Architecture of TensorFlow
The TensorFlow runtime is a cross-platform library. The system architecture which makes this combination of scale flexible. We have basic familiarity with TensorFlow programming concepts such as the computation graph, operations, and sessions.
Some terms need to be understood first to understand TensorFlow architecture. The terms are TensorFlow Servable, servable Streams, TensorFlow Models, Loaders, Sources, Manager, and Core. The term and their functionality in the architecture of TensorFlow are described below.
TensorFlow architecture is appropriate to read and modify the core TensorFlow code.
1. TensorFlow Servable
These are the central uncompleted units in TensorFlow serving. Servables are the objects that the clients use to perform the computation.

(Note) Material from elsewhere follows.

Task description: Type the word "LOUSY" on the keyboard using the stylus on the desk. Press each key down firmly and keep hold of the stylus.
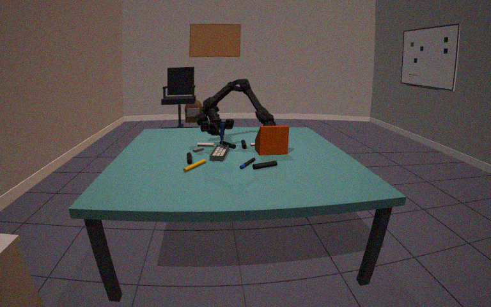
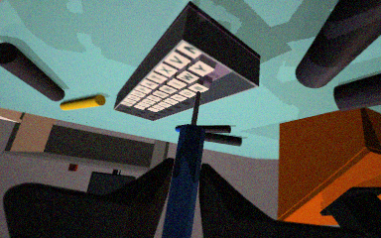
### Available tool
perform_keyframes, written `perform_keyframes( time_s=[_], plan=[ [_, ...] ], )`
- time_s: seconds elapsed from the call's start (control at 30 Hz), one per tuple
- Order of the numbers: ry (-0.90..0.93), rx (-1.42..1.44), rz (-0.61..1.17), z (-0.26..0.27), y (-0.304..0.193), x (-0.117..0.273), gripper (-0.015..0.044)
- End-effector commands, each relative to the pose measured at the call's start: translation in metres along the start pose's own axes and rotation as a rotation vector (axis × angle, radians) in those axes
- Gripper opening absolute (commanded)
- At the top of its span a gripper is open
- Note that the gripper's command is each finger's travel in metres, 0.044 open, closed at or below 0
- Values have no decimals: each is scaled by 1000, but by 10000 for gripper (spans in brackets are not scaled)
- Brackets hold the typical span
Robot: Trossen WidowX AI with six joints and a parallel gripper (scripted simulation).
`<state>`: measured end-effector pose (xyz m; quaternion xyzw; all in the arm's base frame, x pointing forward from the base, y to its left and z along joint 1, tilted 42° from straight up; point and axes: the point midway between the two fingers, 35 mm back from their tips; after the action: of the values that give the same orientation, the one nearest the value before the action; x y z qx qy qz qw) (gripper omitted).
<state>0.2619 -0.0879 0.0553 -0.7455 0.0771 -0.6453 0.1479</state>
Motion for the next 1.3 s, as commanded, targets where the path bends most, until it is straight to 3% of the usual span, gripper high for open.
perform_keyframes(
  time_s=[0.0,0.1,1.27],
  plan=[
    [-1,8,-3,0,2,-2,26],
    [-1,8,-3,1,5,-2,81],
    [-2,8,-3,0,17,-9,81]
  ],
)
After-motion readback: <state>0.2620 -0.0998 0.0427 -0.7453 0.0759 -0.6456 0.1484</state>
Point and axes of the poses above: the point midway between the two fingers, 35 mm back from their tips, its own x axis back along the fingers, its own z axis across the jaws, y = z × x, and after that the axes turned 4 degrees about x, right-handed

The size of a servable is flexible. A single servable may consist of anything from a lookup table to a unique model in a tuple of interface models. Servable should be of any type and interface, which enabling flexibility and future improvements such as:
- Streaming results
- Asynchronous modes of operation.
- Experimental APIs
2. Servable Versions
TensorFlow server can handle one or more versions of the servables, over the lifetime of any single server instance. It opens the door for new algorithm configurations, weights, and other data can be loaded over time. They also can enable more than one version of a servable to be charged at a time. They also allow more than one version of a servable to be loaded concurrently, supporting roll-out and experimentation gradually.
3. Servable Streams
A sequence of versions of any servable sorted by increasing version of numbers.
4. TensorFlow Models
A serving represents a model in one or more servables. A machine-learned model includes one or more algorithm and lookup the embedding tables. A servable can also serve like a fraction of a model; for example, an example, a large lookup table be served as many instances.
5. TensorFlow Loaders
Loaders manage a servable’s life cycle. The loader API enables common infrastructure which is independent of the specific learning algorithm, data, or product use-cases involved.

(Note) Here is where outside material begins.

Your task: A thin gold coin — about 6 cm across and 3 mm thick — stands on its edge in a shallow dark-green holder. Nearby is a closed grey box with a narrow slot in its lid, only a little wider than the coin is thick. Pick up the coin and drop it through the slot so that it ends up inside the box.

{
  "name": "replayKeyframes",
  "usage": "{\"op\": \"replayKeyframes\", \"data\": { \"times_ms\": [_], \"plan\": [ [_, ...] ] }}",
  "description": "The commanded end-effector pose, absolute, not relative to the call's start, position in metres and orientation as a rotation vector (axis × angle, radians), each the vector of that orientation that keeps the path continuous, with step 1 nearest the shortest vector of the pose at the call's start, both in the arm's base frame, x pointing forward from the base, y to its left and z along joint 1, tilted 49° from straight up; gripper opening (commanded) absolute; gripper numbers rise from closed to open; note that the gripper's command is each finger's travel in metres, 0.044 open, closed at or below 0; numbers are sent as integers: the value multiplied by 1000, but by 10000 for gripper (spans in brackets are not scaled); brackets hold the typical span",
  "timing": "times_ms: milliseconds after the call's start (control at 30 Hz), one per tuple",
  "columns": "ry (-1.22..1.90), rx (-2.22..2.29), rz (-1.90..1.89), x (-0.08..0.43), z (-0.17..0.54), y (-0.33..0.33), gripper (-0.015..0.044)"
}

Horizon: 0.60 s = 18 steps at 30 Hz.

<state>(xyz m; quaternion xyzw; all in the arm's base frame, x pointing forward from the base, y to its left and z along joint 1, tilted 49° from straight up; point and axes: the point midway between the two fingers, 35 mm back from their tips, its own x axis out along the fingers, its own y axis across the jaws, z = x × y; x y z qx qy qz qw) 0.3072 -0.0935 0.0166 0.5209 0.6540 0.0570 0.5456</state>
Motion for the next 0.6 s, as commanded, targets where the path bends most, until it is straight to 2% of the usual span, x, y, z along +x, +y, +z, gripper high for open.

6. Sources in TensorFlow Architecture
In simple terms, sources are modules that find and provide servable. Each reference provides zero or more servable streams at a time. For each servable stream, a source supplies only one loader instance for every servable.
Each source also provides zero or more servable streams. For each servable stream, a source supplies only one loader instance and makes available to be loaded.
7. TensorFlow Managers
TensorFlow managers handle the full lifecycle of a Servables, including:
- Loading Servables
- Serving Servables
- Unloading Servables
Manager observes to sources and tracks all versions. The Manager tries to fulfill causes, but it can refuse to load an Aspired version.
Managers may also postpone an “unload.” For example, a manager can wait to unload as far as a newer version completes loading, based on a policy to assure that at least one version is loaded all the times.
For example, GetServableHandle (), for clients to access the loaded servable instances.
8. TensorFlow Core
This manages the below aspects of servables:
- TensorFlow serving core satisfaction servables and loaders as the opaque objects.
9. Life of a Servable
TensorFlow Technical Architecture:
- Sources create loaders for Servable Versions, and then loaders are sent as Aspired versions to the Manager, which will load and serve them to client requests.
- The Loader contains metadata, and it needs to load the servable.
- The source uses a callback to convey the Manager of Aspired version.
- The Manager applies the effective version policy to determine the next action to take.
- If the Manager determines that it gives the Loader to load a new version, clients ask the Manager for the servable, and specifying a version explicitly or requesting the current version. The Manager returns a handle for servable. The dynamic Manager applies the version action and decides to load the newer version of it.
- The dynamic Manager commands the Loader that there is enough memory.
- A client requests a handle for the latest version of the model, and dynamic Manager returns a handle to the new version of servable.
10. TensorFlow Loaders
TensorFlow is one such algorithm backend. For example, we will implement a new loader to load, provide access, and unload an instance of a new type of servable of the machine learning model.
11. Batcher in TensorFlow Architecture
Batching of TensorFlow requests into a single application can significantly reduce the cost f performing inference, especially in the presence of hardware accelerators and GPUs. TensorFlow serving has a claim batching device that approves clients to batch their type-specific assumption beyond request into batch quickly. And request that algorithm systems can process more efficiently.